(TASK PROMPT):
From the entries below, output the line with "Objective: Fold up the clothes" and each following line up to and including the line with "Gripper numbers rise", exactly as written.
BEGIN
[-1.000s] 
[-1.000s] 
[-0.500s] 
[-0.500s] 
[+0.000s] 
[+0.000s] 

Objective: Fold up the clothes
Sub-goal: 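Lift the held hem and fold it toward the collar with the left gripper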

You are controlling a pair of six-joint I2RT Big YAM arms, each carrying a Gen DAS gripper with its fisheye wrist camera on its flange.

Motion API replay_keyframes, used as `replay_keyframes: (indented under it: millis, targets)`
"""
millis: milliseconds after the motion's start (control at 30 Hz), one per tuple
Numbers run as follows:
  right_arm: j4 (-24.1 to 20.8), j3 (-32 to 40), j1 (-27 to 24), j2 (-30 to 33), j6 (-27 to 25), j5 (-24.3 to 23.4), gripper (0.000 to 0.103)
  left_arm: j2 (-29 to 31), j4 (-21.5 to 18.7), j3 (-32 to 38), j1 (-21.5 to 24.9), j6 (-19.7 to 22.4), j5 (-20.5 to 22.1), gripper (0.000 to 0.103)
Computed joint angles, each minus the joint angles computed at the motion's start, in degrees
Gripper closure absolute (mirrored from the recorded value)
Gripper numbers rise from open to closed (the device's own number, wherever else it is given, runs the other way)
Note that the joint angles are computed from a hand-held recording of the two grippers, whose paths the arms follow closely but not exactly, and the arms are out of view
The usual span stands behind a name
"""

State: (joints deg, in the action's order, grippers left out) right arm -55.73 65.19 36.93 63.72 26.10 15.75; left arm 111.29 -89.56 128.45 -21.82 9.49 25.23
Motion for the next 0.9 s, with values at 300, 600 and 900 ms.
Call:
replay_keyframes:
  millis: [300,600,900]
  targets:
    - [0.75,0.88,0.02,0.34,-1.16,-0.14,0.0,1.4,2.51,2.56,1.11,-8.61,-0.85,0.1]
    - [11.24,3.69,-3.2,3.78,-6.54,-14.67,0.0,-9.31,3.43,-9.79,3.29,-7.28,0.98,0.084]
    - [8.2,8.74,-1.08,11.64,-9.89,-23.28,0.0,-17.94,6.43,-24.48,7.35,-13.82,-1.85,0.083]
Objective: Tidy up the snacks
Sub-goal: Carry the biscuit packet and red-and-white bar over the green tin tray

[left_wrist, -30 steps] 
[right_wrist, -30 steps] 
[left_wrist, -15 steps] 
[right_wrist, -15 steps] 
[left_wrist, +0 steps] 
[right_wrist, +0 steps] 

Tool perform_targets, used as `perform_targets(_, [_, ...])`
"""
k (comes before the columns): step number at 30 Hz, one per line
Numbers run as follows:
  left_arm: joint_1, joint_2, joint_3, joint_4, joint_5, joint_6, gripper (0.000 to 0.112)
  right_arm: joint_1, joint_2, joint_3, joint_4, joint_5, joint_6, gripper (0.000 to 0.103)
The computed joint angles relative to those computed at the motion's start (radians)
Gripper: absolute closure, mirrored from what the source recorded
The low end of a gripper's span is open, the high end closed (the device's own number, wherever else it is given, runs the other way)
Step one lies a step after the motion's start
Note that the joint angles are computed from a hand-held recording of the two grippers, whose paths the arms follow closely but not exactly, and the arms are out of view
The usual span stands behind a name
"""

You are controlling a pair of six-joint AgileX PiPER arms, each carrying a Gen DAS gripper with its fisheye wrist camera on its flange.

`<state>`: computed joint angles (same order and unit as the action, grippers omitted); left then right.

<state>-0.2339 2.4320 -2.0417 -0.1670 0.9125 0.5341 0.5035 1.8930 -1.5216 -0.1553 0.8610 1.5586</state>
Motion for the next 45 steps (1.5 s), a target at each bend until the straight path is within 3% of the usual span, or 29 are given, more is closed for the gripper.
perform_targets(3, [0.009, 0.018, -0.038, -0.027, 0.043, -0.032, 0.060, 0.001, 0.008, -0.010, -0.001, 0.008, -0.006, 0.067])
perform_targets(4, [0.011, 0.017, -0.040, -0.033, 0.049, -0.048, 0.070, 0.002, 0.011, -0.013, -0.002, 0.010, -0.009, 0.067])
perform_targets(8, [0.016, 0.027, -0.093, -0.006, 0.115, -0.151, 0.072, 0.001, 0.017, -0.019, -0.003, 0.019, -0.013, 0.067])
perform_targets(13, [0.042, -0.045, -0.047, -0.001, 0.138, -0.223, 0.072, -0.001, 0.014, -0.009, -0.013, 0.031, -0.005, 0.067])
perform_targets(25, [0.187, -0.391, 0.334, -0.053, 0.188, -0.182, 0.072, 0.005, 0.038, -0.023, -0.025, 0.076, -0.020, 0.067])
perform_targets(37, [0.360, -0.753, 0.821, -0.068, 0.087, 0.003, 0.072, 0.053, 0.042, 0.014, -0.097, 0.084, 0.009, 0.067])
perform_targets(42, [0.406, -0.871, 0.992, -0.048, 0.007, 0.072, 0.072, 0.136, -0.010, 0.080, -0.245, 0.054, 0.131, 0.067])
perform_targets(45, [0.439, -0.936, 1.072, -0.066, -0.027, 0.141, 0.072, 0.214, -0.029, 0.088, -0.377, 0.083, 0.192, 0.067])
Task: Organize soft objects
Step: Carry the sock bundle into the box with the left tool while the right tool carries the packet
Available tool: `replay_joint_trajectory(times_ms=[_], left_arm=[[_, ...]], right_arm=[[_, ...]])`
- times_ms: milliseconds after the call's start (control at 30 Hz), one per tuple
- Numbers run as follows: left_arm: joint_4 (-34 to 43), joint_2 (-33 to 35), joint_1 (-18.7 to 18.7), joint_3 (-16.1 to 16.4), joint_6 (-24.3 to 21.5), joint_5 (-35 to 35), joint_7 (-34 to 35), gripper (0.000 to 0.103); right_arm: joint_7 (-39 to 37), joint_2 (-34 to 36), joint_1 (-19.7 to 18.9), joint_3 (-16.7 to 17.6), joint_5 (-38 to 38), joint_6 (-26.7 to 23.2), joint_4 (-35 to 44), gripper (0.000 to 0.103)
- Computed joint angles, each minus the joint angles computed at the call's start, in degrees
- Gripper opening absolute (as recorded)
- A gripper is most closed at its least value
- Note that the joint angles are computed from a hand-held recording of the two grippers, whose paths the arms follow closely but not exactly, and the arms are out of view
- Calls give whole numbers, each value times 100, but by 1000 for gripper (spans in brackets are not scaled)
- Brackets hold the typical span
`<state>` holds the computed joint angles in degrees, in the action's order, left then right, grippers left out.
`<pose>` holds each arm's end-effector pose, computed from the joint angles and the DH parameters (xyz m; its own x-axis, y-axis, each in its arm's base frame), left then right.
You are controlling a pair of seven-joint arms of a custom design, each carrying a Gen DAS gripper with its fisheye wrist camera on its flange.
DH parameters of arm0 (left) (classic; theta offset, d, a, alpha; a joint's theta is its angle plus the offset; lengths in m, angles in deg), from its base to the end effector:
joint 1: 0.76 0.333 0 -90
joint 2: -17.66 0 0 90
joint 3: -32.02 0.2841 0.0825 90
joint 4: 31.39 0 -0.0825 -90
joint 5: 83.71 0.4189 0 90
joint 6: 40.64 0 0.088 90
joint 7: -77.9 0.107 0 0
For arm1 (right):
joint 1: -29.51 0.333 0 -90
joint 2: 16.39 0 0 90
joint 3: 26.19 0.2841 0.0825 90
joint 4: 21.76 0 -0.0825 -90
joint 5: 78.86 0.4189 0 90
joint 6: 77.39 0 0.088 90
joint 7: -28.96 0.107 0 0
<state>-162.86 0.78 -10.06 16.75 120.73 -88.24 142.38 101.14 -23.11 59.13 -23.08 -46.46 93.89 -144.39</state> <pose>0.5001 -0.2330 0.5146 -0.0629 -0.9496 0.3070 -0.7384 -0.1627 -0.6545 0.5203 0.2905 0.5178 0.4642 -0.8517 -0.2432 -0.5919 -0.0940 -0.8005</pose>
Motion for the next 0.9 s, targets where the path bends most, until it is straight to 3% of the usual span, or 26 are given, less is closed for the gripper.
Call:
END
(COMPLETED TASK):
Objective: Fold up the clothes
Sub-goal: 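Lift the held hem and fold it toward the collar with the left gripper
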
You are controlling a pair of six-joint I2RT Big YAM arms, each carrying a Gen DAS gripper with its fisheye wrist camera on its flange.

Motion API replay_keyframes, used as `replay_keyframes: (indented under it: millis, targets)`
"""
millis: milliseconds after the motion's start (control at 30 Hz), one per tuple
Numbers run as follows:
  right_arm: j4 (-24.1 to 20.8), j3 (-32 to 40), j1 (-27 to 24), j2 (-30 to 33), j6 (-27 to 25), j5 (-24.3 to 23.4), gripper (0.000 to 0.103)
  left_arm: j2 (-29 to 31), j4 (-21.5 to 18.7), j3 (-32 to 38), j1 (-21.5 to 24.9), j6 (-19.7 to 22.4), j5 (-20.5 to 22.1), gripper (0.000 to 0.103)
Computed joint angles, each minus the joint angles computed at the motion's start, in degrees
Gripper closure absolute (mirrored from the recorded value)
Gripper numbers rise from open to closed (the device's own number, wherever else it is given, runs the other way)

The exercise has been answered in full.